**Task directions**:
Lines with "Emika": copy each one from the listing below.

**Records shown**:
______
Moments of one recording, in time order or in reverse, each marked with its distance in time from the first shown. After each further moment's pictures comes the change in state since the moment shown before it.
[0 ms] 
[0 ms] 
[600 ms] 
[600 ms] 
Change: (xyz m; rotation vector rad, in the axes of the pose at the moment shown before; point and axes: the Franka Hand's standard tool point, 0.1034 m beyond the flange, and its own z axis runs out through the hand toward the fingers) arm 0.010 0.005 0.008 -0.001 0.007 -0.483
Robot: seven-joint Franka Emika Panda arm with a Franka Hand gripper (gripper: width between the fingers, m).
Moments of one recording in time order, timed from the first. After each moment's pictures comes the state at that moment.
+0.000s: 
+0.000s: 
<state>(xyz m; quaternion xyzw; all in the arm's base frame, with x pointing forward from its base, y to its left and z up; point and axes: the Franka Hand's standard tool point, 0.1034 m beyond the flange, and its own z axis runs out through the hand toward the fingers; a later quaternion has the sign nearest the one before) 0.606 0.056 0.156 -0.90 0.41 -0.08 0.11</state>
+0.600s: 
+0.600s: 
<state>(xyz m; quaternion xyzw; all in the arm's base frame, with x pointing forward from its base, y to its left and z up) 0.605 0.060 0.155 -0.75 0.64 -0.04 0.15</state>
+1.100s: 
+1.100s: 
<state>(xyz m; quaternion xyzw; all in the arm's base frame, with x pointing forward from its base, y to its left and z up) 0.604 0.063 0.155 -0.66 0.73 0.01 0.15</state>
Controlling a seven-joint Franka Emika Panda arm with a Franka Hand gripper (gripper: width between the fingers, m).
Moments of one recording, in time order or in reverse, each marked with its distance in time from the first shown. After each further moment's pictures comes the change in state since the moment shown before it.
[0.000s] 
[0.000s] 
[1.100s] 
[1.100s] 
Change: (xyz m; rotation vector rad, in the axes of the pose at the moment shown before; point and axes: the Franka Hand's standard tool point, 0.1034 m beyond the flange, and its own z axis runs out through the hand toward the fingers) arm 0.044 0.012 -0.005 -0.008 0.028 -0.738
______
**Task solution**:
Robot: seven-joint Franka Emika Panda arm with a Franka Hand gripper (gripper: width between the fingers, m).
Controlling a seven-joint Franka Emika Panda arm with a Franka Hand gripper (gripper: width between the fingers, m).

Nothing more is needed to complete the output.